» AIM OF THE TASK
The listing is to be transcribed in full, with its images left out.
- - -
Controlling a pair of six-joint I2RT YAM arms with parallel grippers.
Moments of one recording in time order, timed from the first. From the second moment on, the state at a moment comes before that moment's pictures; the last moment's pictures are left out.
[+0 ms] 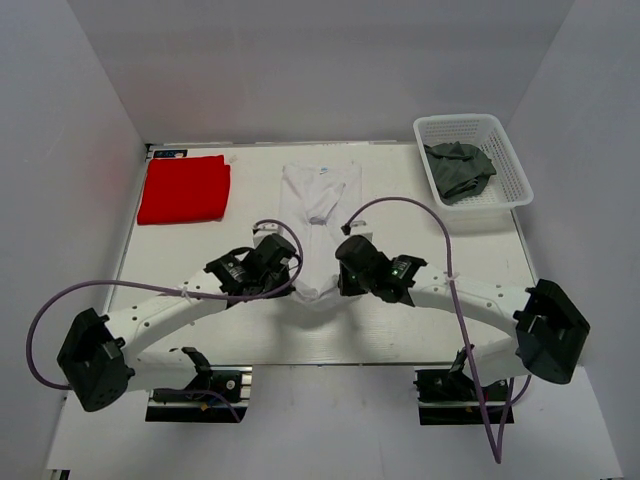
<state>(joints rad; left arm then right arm) -0.85 1.19 0.82 -0.61 -0.22 -0.88 1.00 1.37 0.87 -0.38 0.22 0.67</state>
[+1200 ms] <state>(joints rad) -0.48 1.92 1.47 -0.45 -0.23 -0.58 0.67 1.90 1.34 -0.26 0.37 0.48</state>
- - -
» ANSWER BOX
Controlling a pair of six-joint I2RT YAM arms with parallel grippers.
Moments of one recording in time order, timed from the first. From the second moment on, the state at a moment comes before that moment's pictures; the last moment's pictures are left out.
[+0 ms] 
<state>(joints rad; left arm then right arm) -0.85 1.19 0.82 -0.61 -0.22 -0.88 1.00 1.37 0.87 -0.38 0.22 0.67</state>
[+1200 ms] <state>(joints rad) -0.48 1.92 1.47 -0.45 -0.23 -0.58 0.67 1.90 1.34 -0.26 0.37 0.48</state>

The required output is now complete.